There are significant variations in how tumor markers like chromogranin A are measured between different laboratories and using different testing kits. This means results may not be directly comparable if you change treatment centers or if your center changes testing methods.

The resource implications and growing costs of healthcare systems throughout Europe were considered when making these recommendations.

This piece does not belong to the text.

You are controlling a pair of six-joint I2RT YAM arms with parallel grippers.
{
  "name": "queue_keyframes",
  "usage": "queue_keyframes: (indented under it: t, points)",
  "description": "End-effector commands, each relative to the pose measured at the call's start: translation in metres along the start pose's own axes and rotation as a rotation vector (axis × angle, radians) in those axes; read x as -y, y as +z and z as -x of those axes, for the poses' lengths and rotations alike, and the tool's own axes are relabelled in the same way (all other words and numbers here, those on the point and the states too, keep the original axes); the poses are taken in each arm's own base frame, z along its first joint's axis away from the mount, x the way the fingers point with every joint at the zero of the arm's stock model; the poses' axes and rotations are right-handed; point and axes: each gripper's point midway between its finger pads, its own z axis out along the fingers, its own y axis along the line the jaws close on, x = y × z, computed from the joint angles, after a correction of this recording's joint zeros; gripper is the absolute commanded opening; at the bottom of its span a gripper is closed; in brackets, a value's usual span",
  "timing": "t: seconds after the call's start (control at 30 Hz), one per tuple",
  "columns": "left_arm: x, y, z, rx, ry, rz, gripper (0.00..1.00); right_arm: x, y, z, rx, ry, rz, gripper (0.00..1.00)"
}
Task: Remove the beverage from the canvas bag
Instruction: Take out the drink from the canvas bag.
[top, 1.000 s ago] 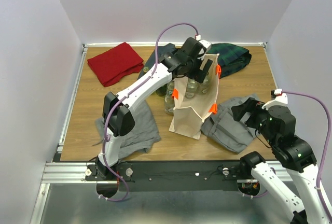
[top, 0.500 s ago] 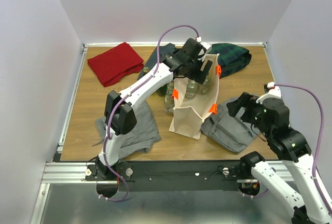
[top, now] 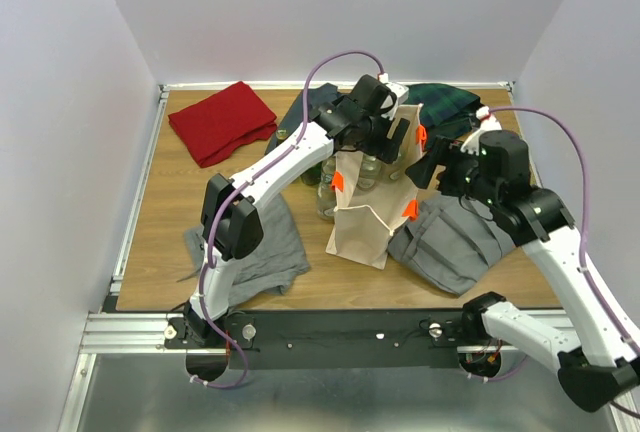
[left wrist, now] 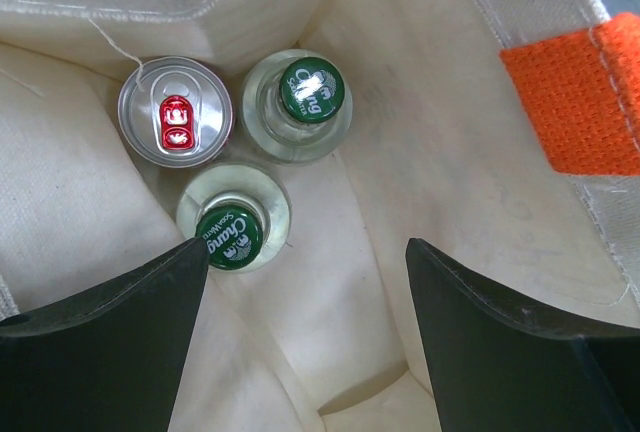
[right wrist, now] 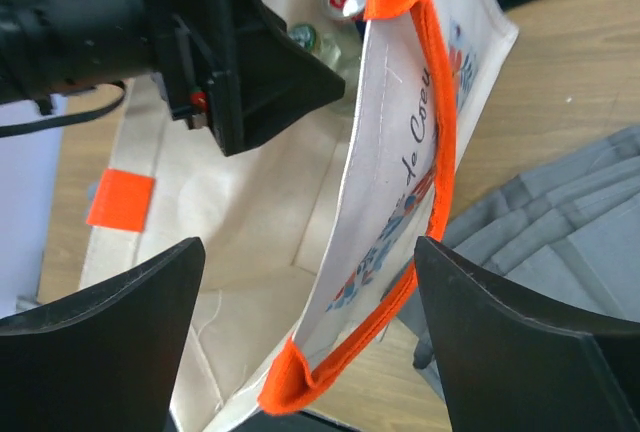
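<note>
The beige canvas bag [top: 365,222] stands mid-table with its mouth up. Inside it are two green-capped glass bottles [left wrist: 228,237] [left wrist: 310,90] and a silver can with a red tab [left wrist: 175,112]. My left gripper [left wrist: 305,252] hangs open in the bag's mouth [top: 385,142], its left finger next to the nearer bottle's cap and nothing between the fingers. My right gripper [right wrist: 310,252] is open at the bag's right side [top: 425,167]. The bag's printed wall [right wrist: 390,212] and its orange handle [right wrist: 440,152] pass between the fingers, which stand apart from them.
Grey folded clothes [top: 450,242] lie right of the bag, and another grey cloth [top: 265,242] lies to its left. A red cloth [top: 220,122] and dark plaid cloth [top: 450,107] lie at the back. More glass bottles [top: 326,192] stand by the bag's left side.
My right arm has swung up and left from the near right corner to the bag's right wall. My left gripper has stayed in the bag's mouth with its fingers slightly narrower.
</note>
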Motion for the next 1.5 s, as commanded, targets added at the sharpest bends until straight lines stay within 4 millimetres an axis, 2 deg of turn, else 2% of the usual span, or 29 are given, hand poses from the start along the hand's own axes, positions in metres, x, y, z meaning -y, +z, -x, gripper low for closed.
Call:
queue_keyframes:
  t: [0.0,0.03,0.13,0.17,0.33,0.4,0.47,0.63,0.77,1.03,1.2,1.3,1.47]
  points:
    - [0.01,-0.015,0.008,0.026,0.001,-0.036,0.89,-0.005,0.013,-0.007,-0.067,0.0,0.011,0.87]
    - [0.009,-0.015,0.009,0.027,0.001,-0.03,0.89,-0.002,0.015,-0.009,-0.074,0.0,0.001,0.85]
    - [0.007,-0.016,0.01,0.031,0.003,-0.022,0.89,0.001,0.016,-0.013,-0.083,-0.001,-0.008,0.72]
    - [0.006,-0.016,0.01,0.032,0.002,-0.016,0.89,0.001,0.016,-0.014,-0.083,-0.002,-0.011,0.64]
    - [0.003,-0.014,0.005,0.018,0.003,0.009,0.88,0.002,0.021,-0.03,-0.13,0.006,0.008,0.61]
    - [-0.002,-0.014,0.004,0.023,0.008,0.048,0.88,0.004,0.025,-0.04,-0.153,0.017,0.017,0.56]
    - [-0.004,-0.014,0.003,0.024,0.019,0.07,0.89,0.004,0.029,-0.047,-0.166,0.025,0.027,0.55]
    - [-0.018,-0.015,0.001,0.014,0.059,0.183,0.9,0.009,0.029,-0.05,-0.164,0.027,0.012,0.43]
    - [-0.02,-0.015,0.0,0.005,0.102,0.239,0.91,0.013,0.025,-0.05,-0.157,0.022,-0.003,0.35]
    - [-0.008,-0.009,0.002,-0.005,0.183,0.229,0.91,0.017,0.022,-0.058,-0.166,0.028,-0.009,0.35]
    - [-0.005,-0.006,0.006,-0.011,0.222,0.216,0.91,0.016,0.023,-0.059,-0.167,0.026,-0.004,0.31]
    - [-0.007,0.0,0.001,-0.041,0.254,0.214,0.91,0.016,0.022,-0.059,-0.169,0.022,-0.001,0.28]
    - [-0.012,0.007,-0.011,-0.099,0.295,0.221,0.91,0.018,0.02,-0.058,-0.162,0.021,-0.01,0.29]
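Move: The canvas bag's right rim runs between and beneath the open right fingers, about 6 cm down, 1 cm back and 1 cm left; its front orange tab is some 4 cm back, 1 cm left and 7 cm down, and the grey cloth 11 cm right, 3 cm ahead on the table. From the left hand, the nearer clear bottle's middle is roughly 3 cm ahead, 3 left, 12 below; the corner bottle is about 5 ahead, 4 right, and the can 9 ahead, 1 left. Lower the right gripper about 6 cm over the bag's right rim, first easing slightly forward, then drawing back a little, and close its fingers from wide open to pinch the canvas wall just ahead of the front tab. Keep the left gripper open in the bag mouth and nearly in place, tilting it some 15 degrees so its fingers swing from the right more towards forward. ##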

In some cases, practical considerations about healthcare costs may influence what monitoring is available to you.

These guidelines specifically exclude small-cell lung cancer, as this is addressed in other guidelines and was considered beyond the scope of these recommendations.

Key Recommendations for Patients

Based on these expert guidelines, here are the most important recommendations for patients with neuroendocrine tumors:

1. Seek care at specialized centers with experience managing neuroendocrine tumors, or ensure your local hospital collaborates closely with such centers
2. Ensure multidisciplinary review of your case, preferably through regular tumor boards with expert panels
3. Follow the recommended monitoring schedule for your specific tumor type, grade, and status
4. Understand your tumor markers and what they mean for your individual situation
5. Maintain complete medical records that document your journey from diagnosis through all phases of treatment
6. Communicate any new symptoms or changes in your condition to your medical team promptly
7. Ask about appropriate imaging studies and make sure you understand their purpose and timing
8. Be aware that follow-up is typically lifelong, even after successful treatment
9. Understand the limitations of current knowledge about optimal follow-up strategies
10. Participate in research when possible to help improve future care for neuroendocrine tumor patients

Source Information

Original Article Title: ENETS Consensus Recommendations for the Standards of Care in Neuroendocrine Neoplasms: Follow-Up and Documentation

Authors: U. Knigge, J. Capdevila, D.K. Bartsch, E. Baudin, J. Falkerby, R. Kianmanesh, B. Kos-Kudla, B. Niederle, E. Nieveen van Dijkum, D. O'Toole, A. Pascher, N. Reed, A. Sundin, M.-P. Vullierme, all other Antibes Consensus Conference participants

Publication: Neuroendocrinology 2017;105:310-319

Received: November 8, 2016

Accepted: January 24, 2017

Published online: February 17, 2017

DOI: 10.1159/000458155

This patient-friendly article is based on peer-reviewed research and consensus guidelines from the European Neuroendocrine Tumor Society (ENETS).